Sort through the entries below and pull out lines containing the word "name".

+---+

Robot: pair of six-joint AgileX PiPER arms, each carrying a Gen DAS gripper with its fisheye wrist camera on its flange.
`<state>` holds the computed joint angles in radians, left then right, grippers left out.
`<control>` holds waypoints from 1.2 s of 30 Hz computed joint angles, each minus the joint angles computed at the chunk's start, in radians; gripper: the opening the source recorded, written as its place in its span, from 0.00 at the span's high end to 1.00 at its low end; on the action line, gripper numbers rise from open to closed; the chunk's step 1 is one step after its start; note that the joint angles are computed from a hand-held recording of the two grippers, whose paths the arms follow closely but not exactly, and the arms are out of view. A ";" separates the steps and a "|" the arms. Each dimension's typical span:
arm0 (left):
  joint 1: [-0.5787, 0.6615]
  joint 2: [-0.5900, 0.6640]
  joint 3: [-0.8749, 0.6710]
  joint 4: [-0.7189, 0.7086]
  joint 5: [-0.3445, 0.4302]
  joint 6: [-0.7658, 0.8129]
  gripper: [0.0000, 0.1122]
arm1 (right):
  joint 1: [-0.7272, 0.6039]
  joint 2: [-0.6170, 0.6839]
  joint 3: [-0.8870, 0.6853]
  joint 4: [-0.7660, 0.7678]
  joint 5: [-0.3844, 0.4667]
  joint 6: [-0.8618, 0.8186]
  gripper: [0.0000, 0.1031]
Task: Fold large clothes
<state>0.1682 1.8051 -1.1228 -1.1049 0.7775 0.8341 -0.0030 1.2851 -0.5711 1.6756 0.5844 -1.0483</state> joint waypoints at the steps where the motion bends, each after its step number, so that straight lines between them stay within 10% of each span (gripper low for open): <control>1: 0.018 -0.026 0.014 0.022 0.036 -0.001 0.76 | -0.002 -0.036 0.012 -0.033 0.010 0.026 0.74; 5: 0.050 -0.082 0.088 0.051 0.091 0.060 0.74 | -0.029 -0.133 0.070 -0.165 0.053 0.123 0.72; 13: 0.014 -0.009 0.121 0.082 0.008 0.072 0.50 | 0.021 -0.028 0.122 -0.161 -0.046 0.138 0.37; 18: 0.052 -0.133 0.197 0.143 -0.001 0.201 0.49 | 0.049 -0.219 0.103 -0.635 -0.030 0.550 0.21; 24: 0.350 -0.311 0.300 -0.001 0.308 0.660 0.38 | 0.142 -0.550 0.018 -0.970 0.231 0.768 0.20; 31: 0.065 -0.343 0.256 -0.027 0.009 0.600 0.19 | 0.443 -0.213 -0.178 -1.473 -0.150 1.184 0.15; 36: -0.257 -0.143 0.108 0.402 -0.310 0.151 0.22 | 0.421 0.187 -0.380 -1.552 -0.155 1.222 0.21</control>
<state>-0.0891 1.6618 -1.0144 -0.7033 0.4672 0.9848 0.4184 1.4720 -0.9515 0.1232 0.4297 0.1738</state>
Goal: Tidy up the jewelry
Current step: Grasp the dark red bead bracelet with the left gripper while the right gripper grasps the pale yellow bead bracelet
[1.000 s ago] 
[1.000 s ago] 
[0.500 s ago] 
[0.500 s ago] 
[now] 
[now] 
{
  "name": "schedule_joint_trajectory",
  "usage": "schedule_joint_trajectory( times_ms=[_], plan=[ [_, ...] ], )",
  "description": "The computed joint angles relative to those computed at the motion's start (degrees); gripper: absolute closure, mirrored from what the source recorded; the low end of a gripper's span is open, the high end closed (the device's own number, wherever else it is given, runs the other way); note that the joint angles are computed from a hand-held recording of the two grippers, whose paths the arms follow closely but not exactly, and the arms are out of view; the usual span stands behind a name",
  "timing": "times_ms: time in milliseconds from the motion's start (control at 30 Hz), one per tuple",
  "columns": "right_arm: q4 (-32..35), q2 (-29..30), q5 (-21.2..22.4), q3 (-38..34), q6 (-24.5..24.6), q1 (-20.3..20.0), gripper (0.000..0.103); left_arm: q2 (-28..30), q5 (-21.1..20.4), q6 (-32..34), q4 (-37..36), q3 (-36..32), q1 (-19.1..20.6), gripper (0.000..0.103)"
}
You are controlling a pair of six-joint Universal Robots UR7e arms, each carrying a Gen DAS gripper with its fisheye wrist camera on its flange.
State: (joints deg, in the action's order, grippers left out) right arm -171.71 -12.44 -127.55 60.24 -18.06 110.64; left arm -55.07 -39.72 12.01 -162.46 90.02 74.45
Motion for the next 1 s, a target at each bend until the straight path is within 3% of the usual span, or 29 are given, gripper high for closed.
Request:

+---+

Answer section
  "name": "schedule_joint_trajectory",
  "description": "The computed joint angles relative to those computed at the motion's start (degrees); gripper: absolute closure, mirrored from what the source recorded; the low end of a gripper's span is open, the high end closed (the device's own number, wherever else it is given, runs the other way); note that the joint angles are computed from a hand-held recording of the two grippers, whose paths the arms follow closely but not exactly, and the arms are out of view; the usual span stands behind a name",

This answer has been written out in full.